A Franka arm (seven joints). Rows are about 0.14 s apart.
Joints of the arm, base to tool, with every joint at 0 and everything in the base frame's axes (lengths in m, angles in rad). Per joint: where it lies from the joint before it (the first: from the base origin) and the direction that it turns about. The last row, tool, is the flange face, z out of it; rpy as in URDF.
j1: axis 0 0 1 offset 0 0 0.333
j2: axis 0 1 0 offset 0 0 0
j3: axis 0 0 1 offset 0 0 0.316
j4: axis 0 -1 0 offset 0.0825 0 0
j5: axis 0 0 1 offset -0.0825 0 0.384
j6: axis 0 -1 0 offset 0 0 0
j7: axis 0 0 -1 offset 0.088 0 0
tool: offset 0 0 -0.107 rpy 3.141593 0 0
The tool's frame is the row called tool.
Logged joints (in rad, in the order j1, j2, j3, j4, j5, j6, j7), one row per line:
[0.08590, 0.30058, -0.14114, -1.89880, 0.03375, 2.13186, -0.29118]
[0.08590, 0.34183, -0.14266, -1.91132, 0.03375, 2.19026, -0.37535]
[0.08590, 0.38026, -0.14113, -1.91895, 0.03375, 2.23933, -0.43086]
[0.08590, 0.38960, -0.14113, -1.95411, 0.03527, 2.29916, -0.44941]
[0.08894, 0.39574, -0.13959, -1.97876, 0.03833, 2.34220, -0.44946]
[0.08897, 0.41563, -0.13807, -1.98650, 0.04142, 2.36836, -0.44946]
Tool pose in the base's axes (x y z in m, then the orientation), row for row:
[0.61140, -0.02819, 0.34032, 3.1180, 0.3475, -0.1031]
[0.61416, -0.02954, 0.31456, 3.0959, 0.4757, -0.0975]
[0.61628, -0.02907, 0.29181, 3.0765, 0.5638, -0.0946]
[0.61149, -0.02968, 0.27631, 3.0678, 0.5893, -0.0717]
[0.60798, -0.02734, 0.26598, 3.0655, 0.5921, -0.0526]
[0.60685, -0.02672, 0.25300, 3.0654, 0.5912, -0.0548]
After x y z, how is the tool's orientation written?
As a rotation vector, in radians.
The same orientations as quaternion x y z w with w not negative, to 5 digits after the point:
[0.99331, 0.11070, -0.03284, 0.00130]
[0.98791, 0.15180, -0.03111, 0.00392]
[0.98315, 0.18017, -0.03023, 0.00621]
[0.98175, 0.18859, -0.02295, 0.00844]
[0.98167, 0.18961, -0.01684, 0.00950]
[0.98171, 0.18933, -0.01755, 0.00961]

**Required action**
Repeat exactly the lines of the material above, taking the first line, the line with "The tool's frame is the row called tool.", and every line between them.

**Solution**
A Franka arm (seven joints). Rows are about 0.14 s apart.
Joints of the arm, base to tool, with every joint at 0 and everything in the base frame's axes (lengths in m, angles in rad). Per joint: where it lies from the joint before it (the first: from the base origin) and the direction that it turns about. The last row, tool, is the flange face, z out of it; rpy as in URDF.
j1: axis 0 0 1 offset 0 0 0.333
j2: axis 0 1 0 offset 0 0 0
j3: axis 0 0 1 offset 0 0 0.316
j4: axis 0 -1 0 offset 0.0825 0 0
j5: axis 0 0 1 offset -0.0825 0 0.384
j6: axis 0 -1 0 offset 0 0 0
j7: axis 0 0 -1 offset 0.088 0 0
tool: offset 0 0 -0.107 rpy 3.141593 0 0
The tool's frame is the row called tool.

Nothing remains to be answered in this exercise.